Cabo De Gata - On the weekend Micael and Ligia took us for a drive to one of their favorite spots, Cabo De Gata (Cape of the Cat) a wilderness 'reserve' east of Almeria.  We put the reserve in quotes because parts of it are covered in plastic - these are illegal farms where the owners pay a small fine whenever the rangers demand it, otherwise they continue operations as usual.  The salt flats have flamingos, ducks, and a myriad of other waterfowl and the coastline is pretty.  We had a great outing.

New Year's in Aguadulce - We had a quiet evening with Micael and Ligia, sipping the local bubbly,cava - the Spanish equivalent to champagne, and popping party poppers or pseudo-fireworks, while the local kids set off real firecrackers and rockets outside.  Overall our welcome to 2006 was quite low-key.  One of the highlights of our visit has been the nightly movie at Micael's Cinema as we select our daily title from our host's 900+ collection of DVDs and VCDs and settle back with a glass of wine to view the latest from the world of entertainment.

Ligia stirring pot for dinner

Ready to tuck in

Micael pouring Cava (champagne)

Preparing to go further South - We have decided to give Morocco a try, so we are almost in cruising mode as we plan our route, stock up on provisions, decide what spares to take, and read other people's accounts.  We plan to cross the Mediterranean near Gibraltar, tour Morocco for about 3 weeks and return in time to visit forlorn Long Passages in Italy in February.  Much of Bob's spare time was occupied getting our iPaq to talk to its dedicated GPS and soliciting Micael's help in downloading road and topographic maps of Morocco. These maps, now that they are calibrated, will be used to track our position as we explore small villages near the Sahara desert.

Whiling Away The Winter in Southern Spain - After 2 weeks along the coast, we can see why so many Britons and Germans escape the cold and snow to bask in the sun of southern Spain.  In the 10 days we have been here it has been sunny every day and even though the temperatures have dipped into the 40's at night it is normally near 60 during the day.

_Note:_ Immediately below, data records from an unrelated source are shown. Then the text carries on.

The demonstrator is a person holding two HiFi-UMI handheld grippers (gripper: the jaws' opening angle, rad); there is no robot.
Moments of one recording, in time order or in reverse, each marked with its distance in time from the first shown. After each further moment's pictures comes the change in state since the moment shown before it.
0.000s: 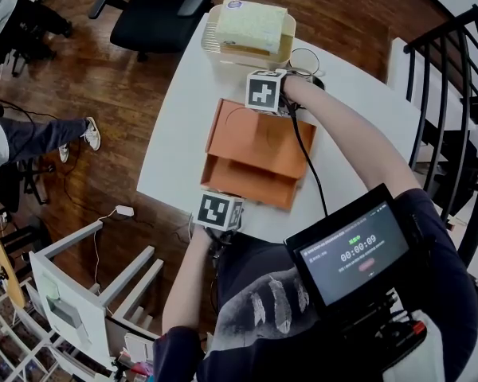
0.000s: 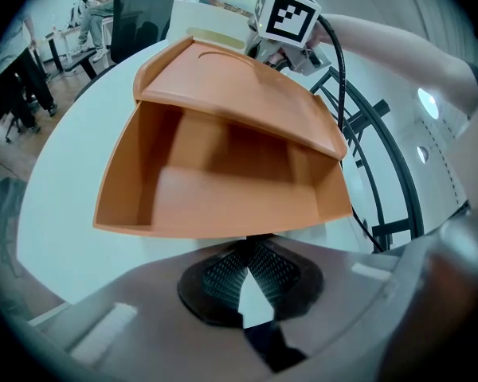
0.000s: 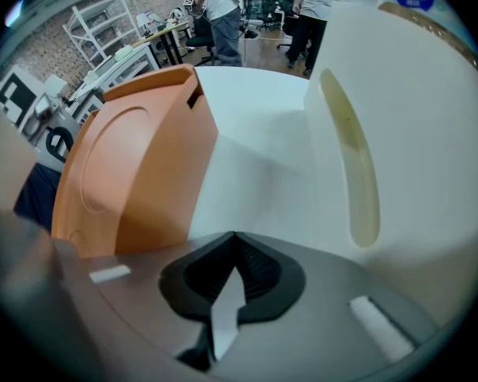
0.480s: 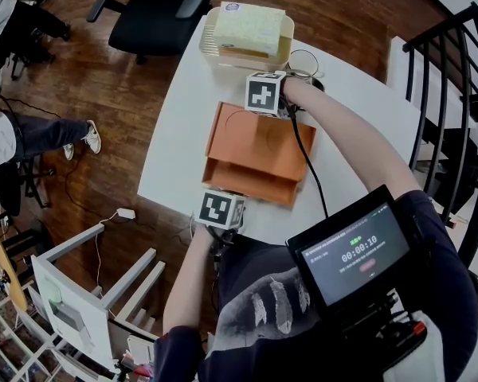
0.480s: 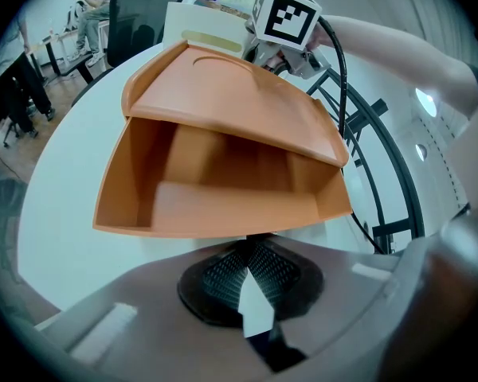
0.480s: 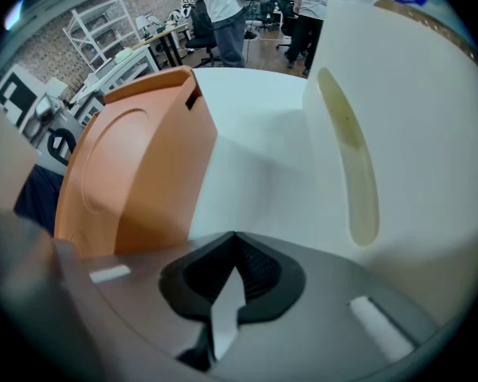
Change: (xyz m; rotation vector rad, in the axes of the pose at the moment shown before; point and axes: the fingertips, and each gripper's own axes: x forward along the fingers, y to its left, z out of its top) left arm -0.001 -0.001 0.013 0.021 -0.009 -0.003; right arm -0.001 0.001 -0.001 0.008 0.003 0.015
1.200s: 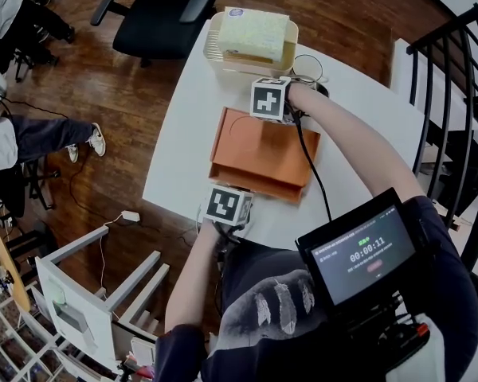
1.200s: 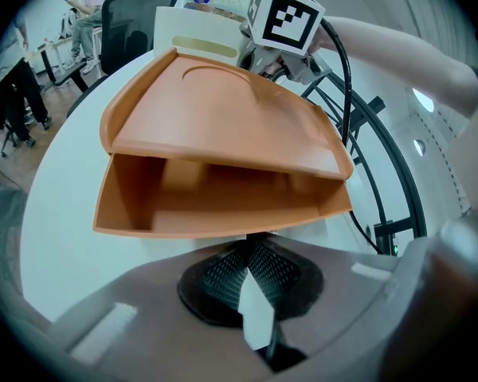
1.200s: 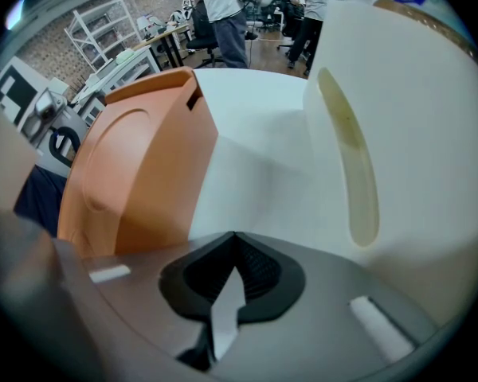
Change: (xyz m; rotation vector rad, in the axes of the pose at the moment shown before) left arm 0.001 0.001 0.020 0.039 -0.014 0.001; right arm -0.002 0.004 0.005 -0.009 -0.019 0.000
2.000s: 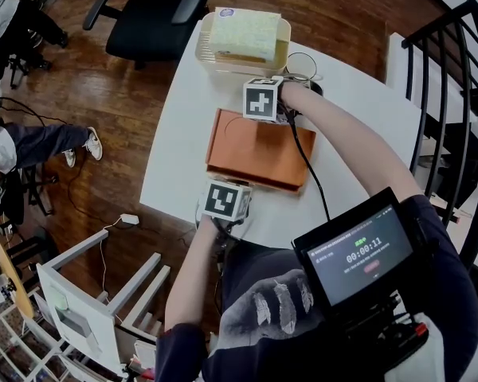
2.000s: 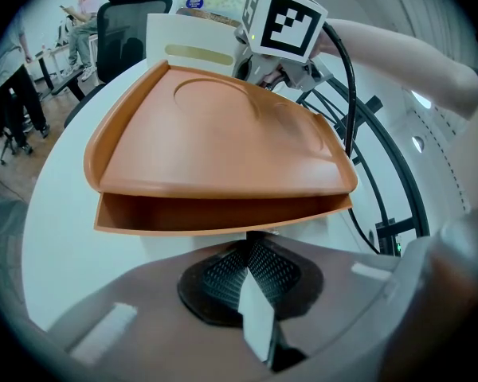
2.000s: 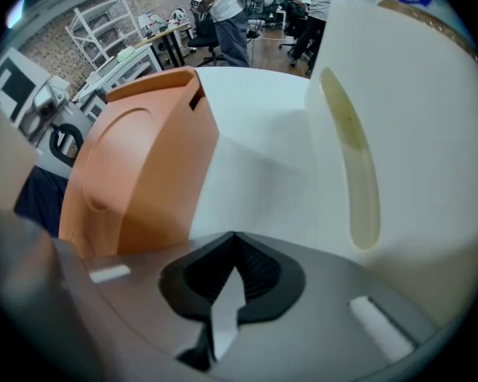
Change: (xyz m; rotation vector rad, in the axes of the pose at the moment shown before) left arm 0.001 0.002 0.023 0.030 -0.035 0.005; right arm -0.001 0.001 0.003 -0.020 0.004 0.002
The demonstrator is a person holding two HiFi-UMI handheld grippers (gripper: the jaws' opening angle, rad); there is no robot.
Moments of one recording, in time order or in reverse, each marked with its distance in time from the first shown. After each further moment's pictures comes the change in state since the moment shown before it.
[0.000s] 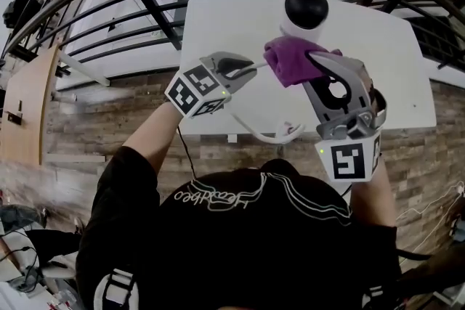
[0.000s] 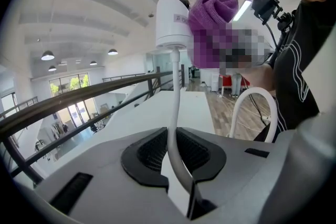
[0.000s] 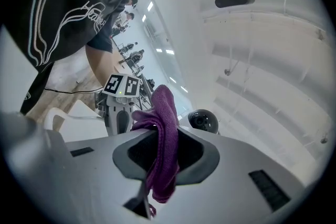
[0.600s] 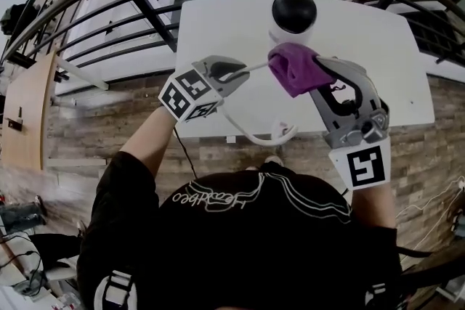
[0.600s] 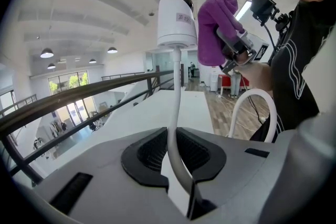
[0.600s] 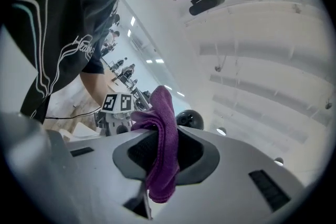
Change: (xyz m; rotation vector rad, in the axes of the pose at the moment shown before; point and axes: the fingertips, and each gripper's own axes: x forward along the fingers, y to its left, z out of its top) left arm 0.004 -0.005 0.004 -0.008 0.011 -0.010; right arm -0.031 -0.024 0.001 0.175 -0.087 0.018
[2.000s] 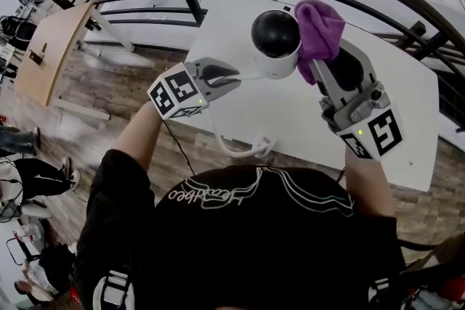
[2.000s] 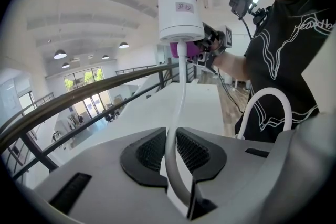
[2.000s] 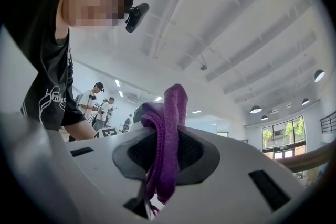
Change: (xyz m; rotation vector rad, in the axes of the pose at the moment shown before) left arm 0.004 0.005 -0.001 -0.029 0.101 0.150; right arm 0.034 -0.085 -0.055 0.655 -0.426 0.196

Mike in Galle, Sri Lanka back in Business - When we sailed from Thailand to Sri Lanka in 2003, we landed in Galle, Sri Lanka and met Mike who, with his brother, runs a small business helping cruisers with provisions, internet, and tours.  He was very honest and we enjoyed meeting him very much.  When the tsunami hit Galle in 2004, he and his family survived, but his business suffered severe losses and we were glad to have been able to provide some assistance to help him get his business going again.  A few weeks ago we received the following email from him:

Hi Bob & Judi,

        So how are you?  I think you and your family are well. first of all i would like to thank you to help me after tsunami  we are rebuild our bussines from your help. now every thing is o.k.galle habour also now in good now you can come to sri lanka again.please kindly pass this message to your other friends also. marry X'mas   &   Happy New year to your family.

Best wishes from mike .

So those cruisers heading to the Red Sea, East Africa or even Chagos, Galle and Mike are back in business.